Remembering Stan Wallack

October 18, 2015

Photo of Stan Wallack and Stuart Altman in 1978
Stan Wallack (left) with Stuart Altman shortly after his arrival at Heller in 1978.

When he came to the Heller School in 1978, economist Stan Wallack had already played important roles on the national policy stage, having served as an economic policy fellow at the Brookings Institution and as a policy analyst with federal agencies including the Department of Health, Education and Welfare and the Congressional Budget Office.

“While in Washington, Stan was a driving force to reform our healthcare system,” recalls Stuart Altman, who recruited Wallack to become the founding director of Heller’s new institute for health policy. “Stan was an important reason why Irving Schneider chose to provide endowment support for this new institute, which now carries his name,” Altman says. “It’s hard to imagine that we’d have the Schneider Institutes today without him.”

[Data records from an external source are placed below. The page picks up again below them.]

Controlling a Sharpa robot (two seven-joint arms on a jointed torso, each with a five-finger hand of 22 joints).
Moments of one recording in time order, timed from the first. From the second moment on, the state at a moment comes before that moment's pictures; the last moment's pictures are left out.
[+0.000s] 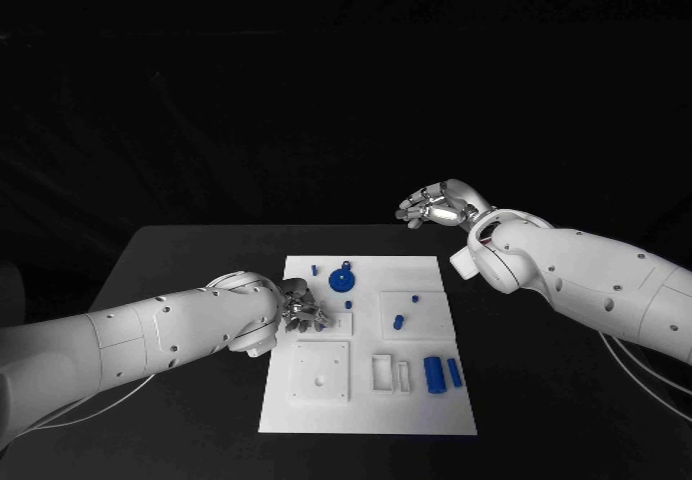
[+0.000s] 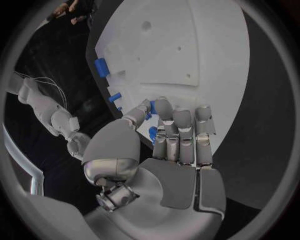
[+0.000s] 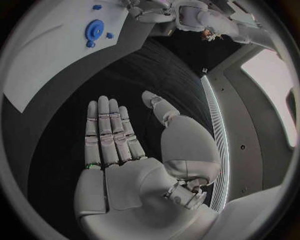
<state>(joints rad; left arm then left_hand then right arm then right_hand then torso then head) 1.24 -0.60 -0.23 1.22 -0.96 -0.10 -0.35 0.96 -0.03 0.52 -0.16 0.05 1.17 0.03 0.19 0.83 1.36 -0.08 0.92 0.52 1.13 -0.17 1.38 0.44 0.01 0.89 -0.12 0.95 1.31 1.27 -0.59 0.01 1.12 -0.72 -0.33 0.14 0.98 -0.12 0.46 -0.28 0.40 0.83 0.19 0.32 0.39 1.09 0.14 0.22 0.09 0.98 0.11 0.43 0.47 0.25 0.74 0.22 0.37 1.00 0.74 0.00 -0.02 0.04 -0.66</state>
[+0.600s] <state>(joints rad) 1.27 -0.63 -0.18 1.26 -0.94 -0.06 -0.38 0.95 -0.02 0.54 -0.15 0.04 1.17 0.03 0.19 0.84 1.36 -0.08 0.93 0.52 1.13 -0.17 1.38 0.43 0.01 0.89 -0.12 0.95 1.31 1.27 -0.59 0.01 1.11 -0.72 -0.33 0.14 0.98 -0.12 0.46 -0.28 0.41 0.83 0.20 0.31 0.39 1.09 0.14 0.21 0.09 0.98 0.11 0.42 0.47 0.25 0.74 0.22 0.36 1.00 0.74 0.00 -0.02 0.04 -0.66</state>
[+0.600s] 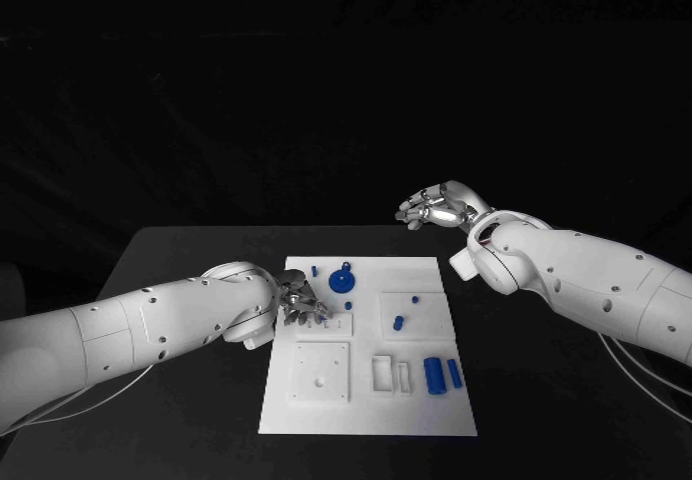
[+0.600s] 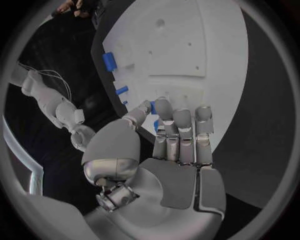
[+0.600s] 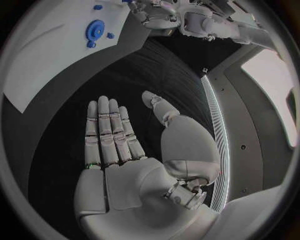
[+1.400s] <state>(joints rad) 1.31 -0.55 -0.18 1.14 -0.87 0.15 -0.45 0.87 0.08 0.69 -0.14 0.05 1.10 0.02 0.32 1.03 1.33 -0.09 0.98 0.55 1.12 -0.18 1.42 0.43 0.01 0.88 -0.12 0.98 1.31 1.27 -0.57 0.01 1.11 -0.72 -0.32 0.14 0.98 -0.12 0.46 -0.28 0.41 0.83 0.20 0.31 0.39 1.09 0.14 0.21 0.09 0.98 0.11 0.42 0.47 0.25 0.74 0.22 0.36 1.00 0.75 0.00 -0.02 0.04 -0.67</state>
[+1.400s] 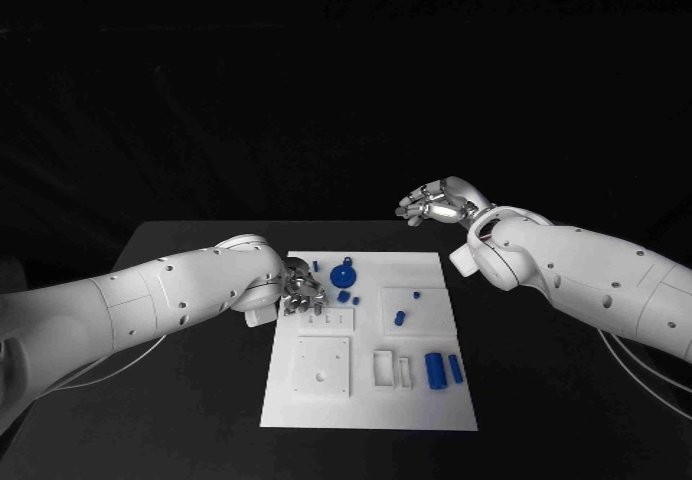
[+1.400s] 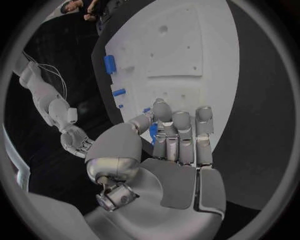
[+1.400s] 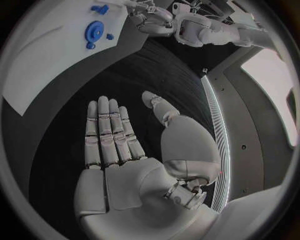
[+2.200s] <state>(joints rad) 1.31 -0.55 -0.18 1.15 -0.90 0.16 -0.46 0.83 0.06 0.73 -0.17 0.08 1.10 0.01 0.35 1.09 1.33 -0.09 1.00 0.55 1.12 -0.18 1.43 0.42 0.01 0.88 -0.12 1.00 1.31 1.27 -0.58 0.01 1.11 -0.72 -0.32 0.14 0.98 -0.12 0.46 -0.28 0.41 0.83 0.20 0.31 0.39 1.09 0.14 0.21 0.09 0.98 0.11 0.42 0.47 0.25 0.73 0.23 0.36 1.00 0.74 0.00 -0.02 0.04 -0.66</state>
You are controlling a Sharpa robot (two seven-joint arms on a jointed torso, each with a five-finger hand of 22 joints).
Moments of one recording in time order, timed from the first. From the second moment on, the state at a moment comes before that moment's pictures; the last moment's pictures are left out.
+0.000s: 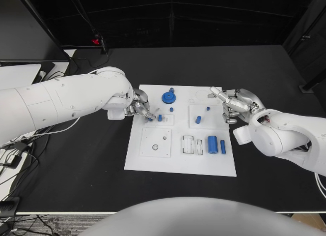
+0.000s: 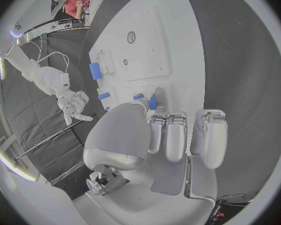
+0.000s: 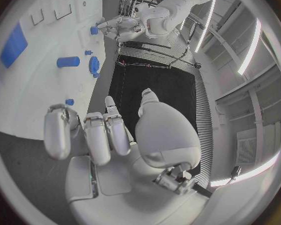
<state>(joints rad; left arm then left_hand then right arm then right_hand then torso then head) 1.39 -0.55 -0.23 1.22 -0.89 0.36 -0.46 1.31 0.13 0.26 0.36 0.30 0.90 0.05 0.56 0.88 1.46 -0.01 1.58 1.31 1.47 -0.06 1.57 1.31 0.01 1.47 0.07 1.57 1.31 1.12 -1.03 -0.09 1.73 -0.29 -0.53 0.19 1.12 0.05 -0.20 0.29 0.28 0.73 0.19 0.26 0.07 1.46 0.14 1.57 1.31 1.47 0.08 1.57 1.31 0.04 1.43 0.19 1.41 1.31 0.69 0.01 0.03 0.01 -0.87</state>
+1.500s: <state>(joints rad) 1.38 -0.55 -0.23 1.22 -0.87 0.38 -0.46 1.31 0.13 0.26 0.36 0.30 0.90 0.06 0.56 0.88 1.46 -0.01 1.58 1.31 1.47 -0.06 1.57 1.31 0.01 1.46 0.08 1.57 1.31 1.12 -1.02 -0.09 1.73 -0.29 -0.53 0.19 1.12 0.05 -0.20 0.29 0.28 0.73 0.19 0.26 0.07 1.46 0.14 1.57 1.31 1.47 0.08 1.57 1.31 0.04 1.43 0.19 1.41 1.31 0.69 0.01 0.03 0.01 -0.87</state>
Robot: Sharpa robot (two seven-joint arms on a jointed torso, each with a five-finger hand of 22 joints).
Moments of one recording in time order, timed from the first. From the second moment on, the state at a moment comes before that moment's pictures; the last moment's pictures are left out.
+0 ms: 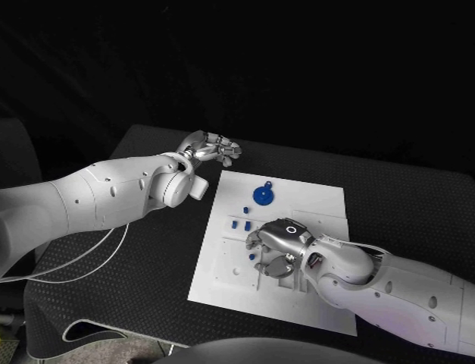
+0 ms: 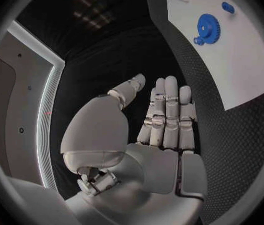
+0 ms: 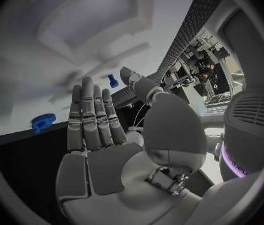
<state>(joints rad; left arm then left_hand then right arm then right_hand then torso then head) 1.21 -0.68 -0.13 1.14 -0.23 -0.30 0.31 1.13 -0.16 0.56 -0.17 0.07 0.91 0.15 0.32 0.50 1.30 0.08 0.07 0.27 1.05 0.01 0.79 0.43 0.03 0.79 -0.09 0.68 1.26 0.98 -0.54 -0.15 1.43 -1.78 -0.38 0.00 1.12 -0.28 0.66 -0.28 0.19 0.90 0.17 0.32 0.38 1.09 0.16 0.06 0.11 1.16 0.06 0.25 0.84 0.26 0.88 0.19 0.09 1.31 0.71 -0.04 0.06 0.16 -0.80</state>
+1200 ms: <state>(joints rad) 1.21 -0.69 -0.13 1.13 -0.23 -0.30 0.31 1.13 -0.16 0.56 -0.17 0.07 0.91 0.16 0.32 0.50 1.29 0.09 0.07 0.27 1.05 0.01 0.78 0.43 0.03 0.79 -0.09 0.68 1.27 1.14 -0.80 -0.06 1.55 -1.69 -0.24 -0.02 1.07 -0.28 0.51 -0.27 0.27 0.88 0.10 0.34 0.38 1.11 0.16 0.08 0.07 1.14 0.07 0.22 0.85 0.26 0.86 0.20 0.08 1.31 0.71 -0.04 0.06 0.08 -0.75</state>
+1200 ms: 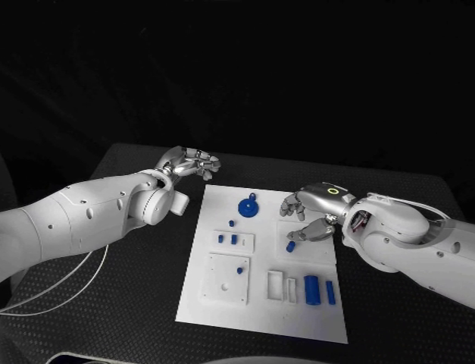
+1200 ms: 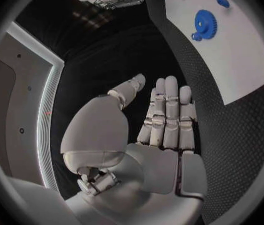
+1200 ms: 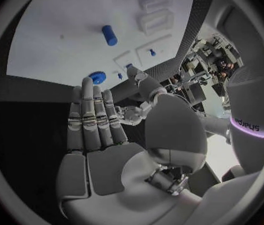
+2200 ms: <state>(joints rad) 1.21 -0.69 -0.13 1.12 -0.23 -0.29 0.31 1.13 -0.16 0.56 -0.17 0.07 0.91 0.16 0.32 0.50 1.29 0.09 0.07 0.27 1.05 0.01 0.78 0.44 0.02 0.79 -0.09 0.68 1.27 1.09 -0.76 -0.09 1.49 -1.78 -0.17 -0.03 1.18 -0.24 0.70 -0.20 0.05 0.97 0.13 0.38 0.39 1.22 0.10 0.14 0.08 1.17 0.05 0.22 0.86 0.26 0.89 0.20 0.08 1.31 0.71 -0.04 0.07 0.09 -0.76</state>
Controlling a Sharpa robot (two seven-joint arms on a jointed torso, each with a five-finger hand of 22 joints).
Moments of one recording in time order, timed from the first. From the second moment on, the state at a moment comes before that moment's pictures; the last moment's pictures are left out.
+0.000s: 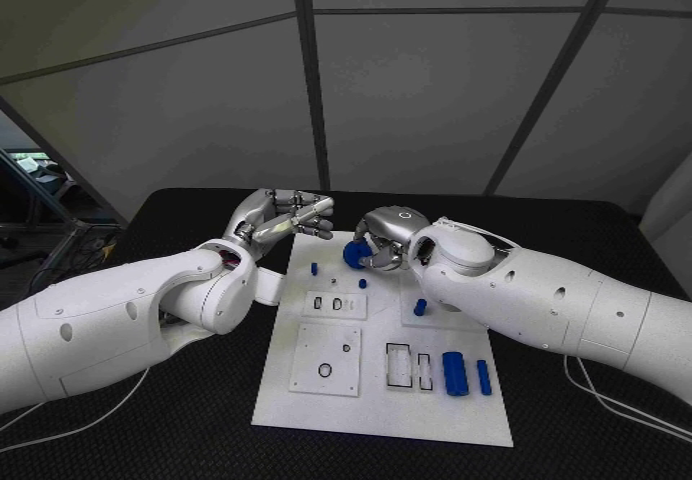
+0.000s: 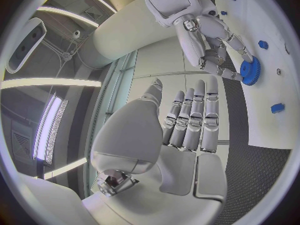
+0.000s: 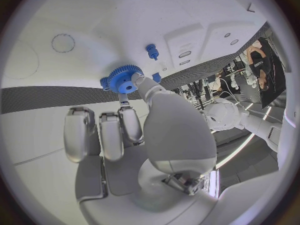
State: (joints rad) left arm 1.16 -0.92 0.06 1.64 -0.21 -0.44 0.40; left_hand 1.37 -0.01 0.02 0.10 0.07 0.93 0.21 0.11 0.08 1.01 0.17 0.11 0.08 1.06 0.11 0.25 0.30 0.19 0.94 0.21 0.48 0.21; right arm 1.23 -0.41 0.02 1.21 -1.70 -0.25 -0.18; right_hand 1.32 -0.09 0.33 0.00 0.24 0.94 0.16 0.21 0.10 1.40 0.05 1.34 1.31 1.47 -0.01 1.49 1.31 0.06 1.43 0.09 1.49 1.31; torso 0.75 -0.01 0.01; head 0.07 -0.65
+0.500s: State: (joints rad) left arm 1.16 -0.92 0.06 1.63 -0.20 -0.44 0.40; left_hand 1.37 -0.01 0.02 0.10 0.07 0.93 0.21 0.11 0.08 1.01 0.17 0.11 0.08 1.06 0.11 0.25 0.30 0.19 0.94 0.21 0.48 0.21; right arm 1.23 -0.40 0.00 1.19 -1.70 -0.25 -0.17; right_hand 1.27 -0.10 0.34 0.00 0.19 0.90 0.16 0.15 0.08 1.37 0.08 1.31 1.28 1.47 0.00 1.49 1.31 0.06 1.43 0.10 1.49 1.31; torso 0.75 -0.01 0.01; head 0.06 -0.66
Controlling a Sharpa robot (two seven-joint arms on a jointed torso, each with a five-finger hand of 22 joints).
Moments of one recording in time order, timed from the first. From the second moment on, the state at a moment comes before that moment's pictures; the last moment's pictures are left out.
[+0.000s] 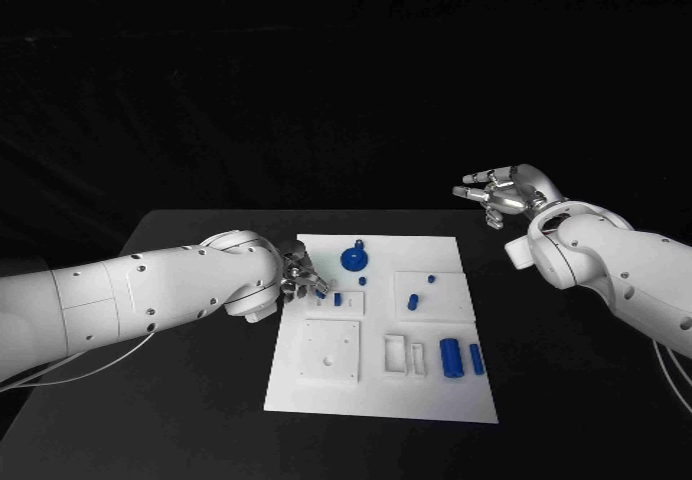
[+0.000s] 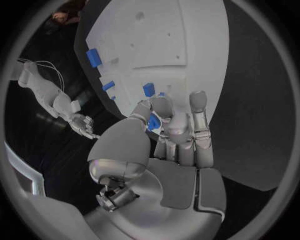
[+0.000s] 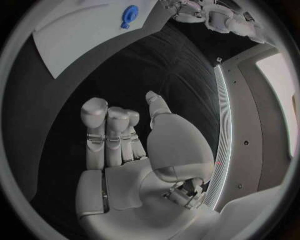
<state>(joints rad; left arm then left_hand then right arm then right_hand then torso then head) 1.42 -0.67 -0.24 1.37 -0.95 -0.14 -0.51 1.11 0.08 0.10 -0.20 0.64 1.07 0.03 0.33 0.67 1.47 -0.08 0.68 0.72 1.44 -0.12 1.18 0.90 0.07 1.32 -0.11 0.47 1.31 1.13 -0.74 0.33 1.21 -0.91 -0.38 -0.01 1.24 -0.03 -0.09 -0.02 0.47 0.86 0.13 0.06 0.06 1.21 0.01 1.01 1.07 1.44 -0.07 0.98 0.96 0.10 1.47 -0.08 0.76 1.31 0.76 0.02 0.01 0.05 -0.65</state>
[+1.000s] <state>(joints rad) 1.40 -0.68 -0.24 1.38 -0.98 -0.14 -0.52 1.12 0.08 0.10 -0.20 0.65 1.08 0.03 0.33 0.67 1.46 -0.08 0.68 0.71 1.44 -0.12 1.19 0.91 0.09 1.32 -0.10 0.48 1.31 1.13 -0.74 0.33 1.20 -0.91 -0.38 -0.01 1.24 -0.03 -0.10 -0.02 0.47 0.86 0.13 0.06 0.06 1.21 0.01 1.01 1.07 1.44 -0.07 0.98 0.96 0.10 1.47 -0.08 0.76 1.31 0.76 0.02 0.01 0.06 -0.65</state>
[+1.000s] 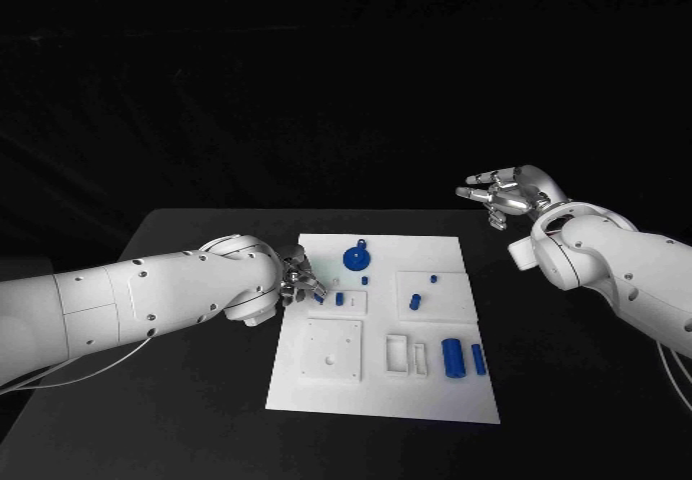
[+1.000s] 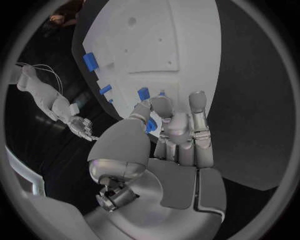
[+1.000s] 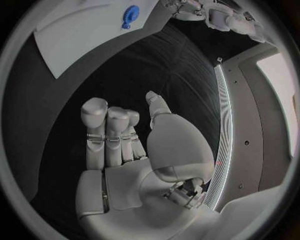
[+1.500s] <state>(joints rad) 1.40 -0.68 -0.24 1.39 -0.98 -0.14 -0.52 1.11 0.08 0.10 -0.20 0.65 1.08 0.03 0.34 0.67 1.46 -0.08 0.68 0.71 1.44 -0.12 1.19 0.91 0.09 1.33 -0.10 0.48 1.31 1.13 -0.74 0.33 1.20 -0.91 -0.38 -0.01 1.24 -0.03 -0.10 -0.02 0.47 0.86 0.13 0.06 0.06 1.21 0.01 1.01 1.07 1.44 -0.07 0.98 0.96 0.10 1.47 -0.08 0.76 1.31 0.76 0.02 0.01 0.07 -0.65</state>
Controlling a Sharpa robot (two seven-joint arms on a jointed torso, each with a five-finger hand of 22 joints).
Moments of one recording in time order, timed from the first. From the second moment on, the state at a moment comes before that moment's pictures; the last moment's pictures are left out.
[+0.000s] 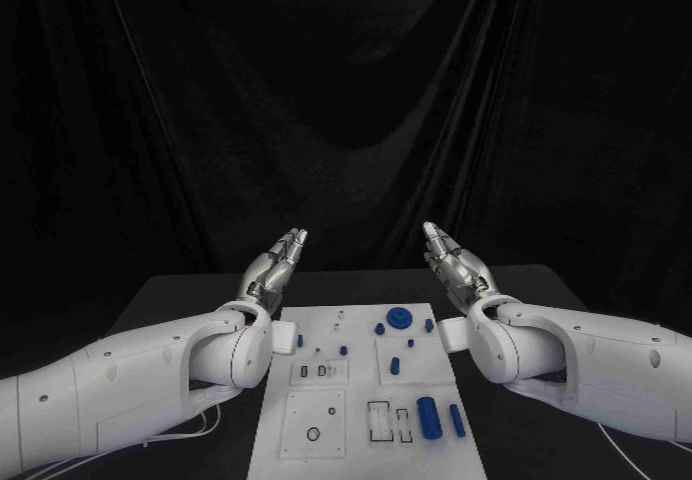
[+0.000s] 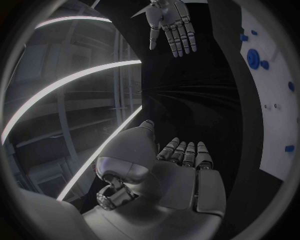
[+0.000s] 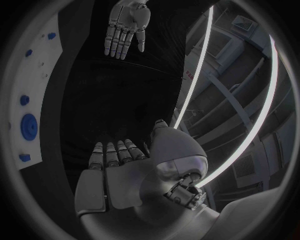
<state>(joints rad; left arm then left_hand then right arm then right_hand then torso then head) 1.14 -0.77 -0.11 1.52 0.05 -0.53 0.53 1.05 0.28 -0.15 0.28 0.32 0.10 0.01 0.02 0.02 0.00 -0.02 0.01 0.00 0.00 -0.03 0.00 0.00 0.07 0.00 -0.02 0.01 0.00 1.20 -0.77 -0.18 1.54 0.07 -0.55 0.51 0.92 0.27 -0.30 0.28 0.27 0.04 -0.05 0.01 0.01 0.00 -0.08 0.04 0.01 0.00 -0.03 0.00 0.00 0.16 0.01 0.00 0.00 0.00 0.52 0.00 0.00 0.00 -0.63</state>
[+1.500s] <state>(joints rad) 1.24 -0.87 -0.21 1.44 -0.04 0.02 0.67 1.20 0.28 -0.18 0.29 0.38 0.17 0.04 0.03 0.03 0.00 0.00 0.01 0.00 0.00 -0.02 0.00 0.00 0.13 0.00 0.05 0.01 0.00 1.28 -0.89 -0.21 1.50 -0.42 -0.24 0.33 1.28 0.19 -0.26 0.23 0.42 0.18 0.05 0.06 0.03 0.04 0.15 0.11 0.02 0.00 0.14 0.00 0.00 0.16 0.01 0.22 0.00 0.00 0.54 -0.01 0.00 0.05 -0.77</state>
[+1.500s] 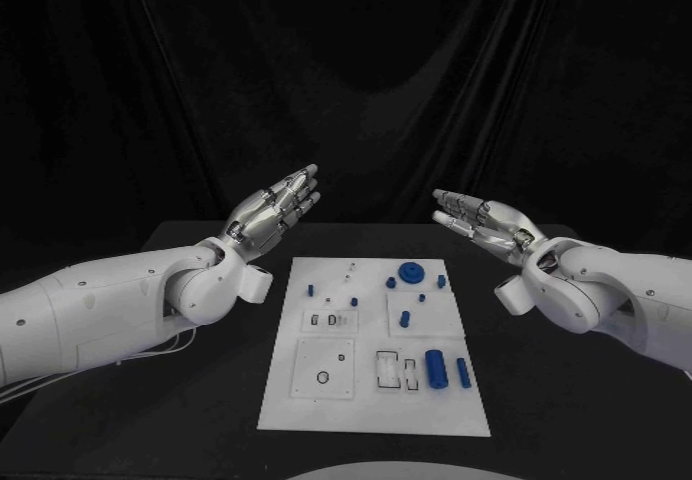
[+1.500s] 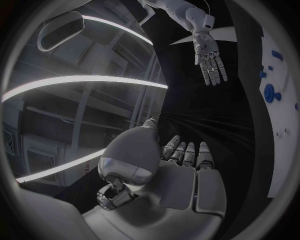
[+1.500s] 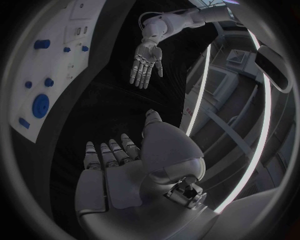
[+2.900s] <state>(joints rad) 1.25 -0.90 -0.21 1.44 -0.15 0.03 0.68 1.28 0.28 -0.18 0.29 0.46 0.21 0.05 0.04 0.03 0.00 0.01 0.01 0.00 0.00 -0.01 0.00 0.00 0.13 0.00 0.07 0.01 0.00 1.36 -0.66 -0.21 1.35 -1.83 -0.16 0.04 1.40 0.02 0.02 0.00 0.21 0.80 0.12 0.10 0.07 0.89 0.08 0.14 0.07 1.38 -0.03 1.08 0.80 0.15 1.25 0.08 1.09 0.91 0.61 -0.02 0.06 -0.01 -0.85</state>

During the next four decades, Wallack led the Schneider Institutes as it became what Heller Interim Dean Marty Krauss calls “one of the great health policy centers in the country.”

In his own work, Wallack analyzed problems in the financing and delivery of health services, in hopes of finding innovative solutions. One of his first major accomplishments at Heller happened in the early 1980’s, when he examined the uncontrolled, high-costs associated with long-term medical care—a problem that particularly impacted America’s elderly population. Wallack developed the concept of the Social Health Maintenance Organization, or SHMO, which served as a precursor to the current Medicare Advantage Plans.

Twenty years later, another of his research projects helped restructure how the federal government paid health care providers by linking incentives to achieving both financial savings and improved clinical outcomes. The project inspired the idea of Accountable Care Organizations.

Over the years, Wallack’s research interests diversified. “He became passionately interested in aging, mental health care, global health and organization and management,” Altman says. “Stan’s intellect was eclectic and as a result, the Schneider Institutes had a broad-based focus on a wide range of issues.” 

Constance Horgan, the director of Schneider’s Institute for Behavioral Health, says while many people will remember Wallack “for his creative thinking about the design of the healthcare delivery system in our nation, and about his brilliant leaps of intuition about what the next important policy issue might be,” she prefers to focus “on the quiet moments, the ones that happened day in and day out—his sage advice about leading an institute, his interest in making everyone's work life better and his ongoing interest in the details of being a mentor and a colleague.” 

In addition to his leadership at the Schneider Institutes, Wallack also played a pivotal role on the academic side of Heller. “He was very much involved in ensuring the highest standards for his students,” says Altman. “Many have gone on to earn PhDs and become senior policy advisors in Massachusetts and around the country.”

Some of his former students, like Michael Doonan, who now directs Heller’s Master of Public Policy program, ultimately became Wallack’s colleagues. “While incredibly accomplished in helping shape national health policy, Stan always took the time to mentor, prepare, and inspire the next generation of health services researchers,” Doonan says. “He brought the Agency for Healthcare Research and Quality (AHRQ) Training Program to Heller, provided research opportunities and mentorship and was always generous with his time and access to his expanded network. In addition to his direct contributions, his impact will live on through his students.“

Another of his former students, Schneider Institutes researcher Cindy Thomas, says Wallack “drove us to be better thinkers, and created an environment in which new ideas flourished. I know no one who was better at challenging our intellect, while remaining focused on solutions to real world problems.”

Portrait of Stan Wallack.

Interim Dean Krauss says Wallack embodied Heller’s institutional spirit as a mission-driven school.  “He inspired those he recruited to investigate common assumptions about health care in all its dimensions, to dissect those assumptions in a systematic way and then to propose innovative alternatives,” she says. “He is the architect, with his colleagues, of many of the most innovative advances in how health care can be organized, structured, and financed to better meet the comprehensive medical and mental health needs of all Americans. He was always ahead of the curve."  

Allyala Nandakumar, who Wallack hired as director of Schneider’s Institute for Global Health and Development, similarly describes him as “a visionary who used his superb intellect, incredible confidence and sheer force of personality to transform and reshape the health care system in the U.S.” But what mattered more, Nandakumar says, was how deeply Wallack cared for those who worked with him. “He gave so much of himself expecting so little in return. He was the eternal optimist, always excited about what lay around the next bend in the road. I walked over to his office this morning and peeped in through the door. It was as he had left it on Tuesday: papers strewn around; a sweater hanging; photos of his family; a coffee cup and a bookshelf full of interesting readings. The only thing missing was Stan. There never can or will be another human being like him. He will be missed more than we can even begin to fathom."